Durante la madrugada, la mujer escuchó un fuerte estruendo que inicialmente confundió con fuegos artificiales, al intentar despertar a su esposo, notó que no respondía y cuando encendió la luz, descubrió que había recibido un disparo en la cabeza.
Poco después, el niño habría admitido lo ocurrido, diciendo a su madre que él había disparado.
El niño dijo saber lo que hacía
En las primeras declaraciones a investigadores, el menor señaló que había tenido “un buen día”, pero que se molestó cuando su padrastro le pidió que se fuera a dormir y le retiró su consola Nintendo Switch.
Las autoridades indicaron que el niño buscaba el dispositivo cuando encontró la llave de la caja fuerte donde estaba almacenada el arma y tras abrirla, tomó el revólver y lo llevó al dormitorio.
El menor reconoció que sabía hacia quién apuntaba, aunque aseguró que no pensó en las consecuencias del disparo.
¿Qué cargos enfrenta el niño que mató a su padrastro?
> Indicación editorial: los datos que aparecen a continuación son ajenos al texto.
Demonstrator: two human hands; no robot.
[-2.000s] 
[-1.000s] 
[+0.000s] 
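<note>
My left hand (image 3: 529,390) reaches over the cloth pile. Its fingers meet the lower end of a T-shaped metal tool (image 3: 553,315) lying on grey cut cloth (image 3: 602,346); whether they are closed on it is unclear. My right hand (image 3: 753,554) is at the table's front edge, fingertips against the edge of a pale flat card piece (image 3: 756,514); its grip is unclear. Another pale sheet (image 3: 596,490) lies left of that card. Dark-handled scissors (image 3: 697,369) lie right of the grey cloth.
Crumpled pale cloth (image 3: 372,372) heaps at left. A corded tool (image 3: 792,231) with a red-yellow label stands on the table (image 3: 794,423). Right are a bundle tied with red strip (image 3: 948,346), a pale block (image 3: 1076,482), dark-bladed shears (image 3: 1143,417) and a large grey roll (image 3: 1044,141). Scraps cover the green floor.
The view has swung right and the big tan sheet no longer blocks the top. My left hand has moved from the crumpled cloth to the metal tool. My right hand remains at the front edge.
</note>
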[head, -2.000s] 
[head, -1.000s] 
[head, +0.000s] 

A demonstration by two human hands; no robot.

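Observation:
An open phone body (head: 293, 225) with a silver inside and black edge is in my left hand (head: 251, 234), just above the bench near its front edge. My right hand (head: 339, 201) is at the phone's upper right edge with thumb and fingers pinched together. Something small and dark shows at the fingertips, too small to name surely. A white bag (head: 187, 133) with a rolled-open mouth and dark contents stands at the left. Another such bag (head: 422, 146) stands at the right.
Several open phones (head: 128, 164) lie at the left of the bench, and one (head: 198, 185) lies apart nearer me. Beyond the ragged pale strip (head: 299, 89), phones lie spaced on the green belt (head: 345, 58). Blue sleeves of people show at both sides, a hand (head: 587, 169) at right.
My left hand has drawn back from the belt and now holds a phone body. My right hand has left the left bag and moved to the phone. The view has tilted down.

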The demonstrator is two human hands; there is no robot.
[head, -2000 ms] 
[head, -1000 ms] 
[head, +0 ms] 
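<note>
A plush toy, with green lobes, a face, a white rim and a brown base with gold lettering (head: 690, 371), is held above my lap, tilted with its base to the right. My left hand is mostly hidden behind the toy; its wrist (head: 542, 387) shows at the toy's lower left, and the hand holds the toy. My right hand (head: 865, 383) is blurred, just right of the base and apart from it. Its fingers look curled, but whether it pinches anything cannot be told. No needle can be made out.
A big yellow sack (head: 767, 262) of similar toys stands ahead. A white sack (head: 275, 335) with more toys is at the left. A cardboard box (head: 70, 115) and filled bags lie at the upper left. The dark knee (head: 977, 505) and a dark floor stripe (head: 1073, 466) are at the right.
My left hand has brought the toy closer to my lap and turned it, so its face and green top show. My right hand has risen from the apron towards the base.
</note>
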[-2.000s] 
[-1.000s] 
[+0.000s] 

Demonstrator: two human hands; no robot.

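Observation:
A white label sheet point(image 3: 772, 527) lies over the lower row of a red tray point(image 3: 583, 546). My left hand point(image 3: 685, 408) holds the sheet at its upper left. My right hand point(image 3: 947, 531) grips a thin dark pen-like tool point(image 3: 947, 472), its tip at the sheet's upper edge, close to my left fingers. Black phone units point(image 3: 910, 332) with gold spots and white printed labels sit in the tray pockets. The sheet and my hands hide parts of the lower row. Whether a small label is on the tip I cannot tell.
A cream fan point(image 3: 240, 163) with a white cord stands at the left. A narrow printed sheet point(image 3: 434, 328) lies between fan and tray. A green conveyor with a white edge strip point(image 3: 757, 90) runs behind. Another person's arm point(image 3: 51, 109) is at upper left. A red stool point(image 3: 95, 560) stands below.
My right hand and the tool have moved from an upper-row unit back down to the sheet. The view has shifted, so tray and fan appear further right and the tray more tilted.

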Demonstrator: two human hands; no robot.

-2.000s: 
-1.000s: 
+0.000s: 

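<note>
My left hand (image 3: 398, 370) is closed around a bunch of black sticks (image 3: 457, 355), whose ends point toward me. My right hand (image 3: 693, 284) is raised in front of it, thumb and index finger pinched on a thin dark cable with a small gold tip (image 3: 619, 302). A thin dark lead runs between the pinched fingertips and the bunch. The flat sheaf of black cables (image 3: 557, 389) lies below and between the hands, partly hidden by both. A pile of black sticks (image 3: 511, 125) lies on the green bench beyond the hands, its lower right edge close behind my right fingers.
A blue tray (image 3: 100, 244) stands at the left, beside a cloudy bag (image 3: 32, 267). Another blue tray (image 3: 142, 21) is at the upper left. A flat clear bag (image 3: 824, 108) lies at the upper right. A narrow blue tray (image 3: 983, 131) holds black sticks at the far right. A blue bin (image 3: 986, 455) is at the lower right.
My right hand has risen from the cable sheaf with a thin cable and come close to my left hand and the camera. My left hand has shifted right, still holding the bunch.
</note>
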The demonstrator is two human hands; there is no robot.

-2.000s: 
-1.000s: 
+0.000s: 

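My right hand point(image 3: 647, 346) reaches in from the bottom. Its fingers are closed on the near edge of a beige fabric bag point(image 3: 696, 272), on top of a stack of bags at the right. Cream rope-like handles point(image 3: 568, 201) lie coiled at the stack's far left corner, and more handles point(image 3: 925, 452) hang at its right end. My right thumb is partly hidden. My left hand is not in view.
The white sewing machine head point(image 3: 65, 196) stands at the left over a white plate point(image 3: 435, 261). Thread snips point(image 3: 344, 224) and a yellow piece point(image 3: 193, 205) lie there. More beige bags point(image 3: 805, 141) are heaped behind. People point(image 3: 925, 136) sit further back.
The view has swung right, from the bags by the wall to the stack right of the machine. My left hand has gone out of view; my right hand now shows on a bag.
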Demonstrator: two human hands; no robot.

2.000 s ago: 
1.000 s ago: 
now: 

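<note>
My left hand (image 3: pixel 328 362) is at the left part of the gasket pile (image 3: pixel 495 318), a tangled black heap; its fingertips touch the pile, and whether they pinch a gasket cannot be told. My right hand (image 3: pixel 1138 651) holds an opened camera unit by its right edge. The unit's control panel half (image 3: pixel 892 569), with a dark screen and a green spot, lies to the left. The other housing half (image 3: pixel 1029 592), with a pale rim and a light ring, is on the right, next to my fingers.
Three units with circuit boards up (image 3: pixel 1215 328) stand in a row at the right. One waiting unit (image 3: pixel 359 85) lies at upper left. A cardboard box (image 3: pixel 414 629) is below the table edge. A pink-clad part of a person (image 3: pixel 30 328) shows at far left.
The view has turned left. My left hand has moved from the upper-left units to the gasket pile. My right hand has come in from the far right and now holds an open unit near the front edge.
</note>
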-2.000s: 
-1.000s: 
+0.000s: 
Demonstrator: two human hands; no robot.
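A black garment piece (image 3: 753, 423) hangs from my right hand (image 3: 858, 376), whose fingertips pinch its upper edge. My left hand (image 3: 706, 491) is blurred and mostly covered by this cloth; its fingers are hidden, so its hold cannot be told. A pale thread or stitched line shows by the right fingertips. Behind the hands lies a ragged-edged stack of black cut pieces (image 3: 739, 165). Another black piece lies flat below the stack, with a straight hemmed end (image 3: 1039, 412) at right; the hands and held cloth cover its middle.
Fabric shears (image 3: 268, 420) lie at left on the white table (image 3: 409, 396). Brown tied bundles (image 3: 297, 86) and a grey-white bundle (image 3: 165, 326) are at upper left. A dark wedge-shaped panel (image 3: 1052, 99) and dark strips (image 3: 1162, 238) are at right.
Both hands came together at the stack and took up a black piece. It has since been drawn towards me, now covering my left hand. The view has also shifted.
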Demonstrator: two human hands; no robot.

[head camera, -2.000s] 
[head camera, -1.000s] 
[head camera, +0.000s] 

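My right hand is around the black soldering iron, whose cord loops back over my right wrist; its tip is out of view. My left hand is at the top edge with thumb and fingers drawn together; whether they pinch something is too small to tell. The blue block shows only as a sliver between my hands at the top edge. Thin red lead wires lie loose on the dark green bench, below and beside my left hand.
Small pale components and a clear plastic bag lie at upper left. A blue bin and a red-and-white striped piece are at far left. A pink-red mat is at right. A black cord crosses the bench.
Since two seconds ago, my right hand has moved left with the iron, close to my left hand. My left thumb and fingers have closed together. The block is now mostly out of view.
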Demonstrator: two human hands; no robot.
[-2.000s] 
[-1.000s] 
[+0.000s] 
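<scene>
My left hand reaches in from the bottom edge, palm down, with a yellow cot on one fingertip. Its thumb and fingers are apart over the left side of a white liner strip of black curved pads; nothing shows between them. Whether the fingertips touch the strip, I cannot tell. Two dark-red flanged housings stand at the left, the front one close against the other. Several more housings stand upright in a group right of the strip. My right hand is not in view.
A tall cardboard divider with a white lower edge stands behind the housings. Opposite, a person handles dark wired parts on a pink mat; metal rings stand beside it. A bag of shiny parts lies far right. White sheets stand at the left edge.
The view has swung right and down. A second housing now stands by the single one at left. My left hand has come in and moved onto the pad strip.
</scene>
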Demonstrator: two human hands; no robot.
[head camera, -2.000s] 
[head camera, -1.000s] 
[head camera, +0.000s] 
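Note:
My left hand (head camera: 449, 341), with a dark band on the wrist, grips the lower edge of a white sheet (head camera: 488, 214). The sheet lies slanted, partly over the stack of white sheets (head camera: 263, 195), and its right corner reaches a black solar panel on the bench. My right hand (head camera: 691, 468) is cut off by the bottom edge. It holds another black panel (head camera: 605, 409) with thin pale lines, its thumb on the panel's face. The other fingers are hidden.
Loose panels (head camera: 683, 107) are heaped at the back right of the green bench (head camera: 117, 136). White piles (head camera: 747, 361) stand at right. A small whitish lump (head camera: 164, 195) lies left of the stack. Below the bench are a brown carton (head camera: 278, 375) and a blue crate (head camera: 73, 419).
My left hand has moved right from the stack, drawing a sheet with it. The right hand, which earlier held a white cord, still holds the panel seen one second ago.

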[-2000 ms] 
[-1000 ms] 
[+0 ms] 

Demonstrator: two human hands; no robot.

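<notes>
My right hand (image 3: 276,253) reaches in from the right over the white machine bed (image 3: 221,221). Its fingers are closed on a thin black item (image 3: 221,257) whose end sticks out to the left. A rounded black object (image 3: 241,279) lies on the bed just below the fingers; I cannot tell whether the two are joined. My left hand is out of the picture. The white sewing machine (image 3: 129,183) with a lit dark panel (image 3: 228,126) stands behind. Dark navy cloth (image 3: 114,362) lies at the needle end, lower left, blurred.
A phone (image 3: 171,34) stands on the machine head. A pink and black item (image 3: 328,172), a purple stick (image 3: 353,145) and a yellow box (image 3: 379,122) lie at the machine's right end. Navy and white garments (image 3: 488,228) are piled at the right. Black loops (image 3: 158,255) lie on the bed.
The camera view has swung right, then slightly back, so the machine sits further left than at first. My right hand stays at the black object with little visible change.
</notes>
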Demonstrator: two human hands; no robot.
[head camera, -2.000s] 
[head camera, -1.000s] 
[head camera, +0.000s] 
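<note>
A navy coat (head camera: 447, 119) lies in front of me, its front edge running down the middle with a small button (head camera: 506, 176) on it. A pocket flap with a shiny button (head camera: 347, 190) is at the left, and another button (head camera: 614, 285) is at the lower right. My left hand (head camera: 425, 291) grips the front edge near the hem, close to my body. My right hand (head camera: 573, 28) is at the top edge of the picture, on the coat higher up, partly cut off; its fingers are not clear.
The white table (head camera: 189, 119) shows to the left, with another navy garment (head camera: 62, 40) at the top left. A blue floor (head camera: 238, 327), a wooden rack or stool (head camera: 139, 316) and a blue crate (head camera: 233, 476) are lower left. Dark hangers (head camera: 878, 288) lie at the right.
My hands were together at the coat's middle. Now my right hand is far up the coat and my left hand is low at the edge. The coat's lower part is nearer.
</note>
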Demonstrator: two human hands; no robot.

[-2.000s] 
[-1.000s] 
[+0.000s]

El menor fue presentado ante un tribunal esposado y enfrenta cargos de homicidio criminal, una situación legal poco común debido a su edad.
Vecinos describieron a la familia como reservada y sin antecedentes visibles de violencia, lo que ha incrementado la sorpresa en la comunidad.
Especialistas señalan que este tipo de episodios suelen ser multifactoriales y obligan a revisar no solo la seguridad en casa, sino también el acompañamiento emocional de los menores y la gestión de conflictos cotidianos.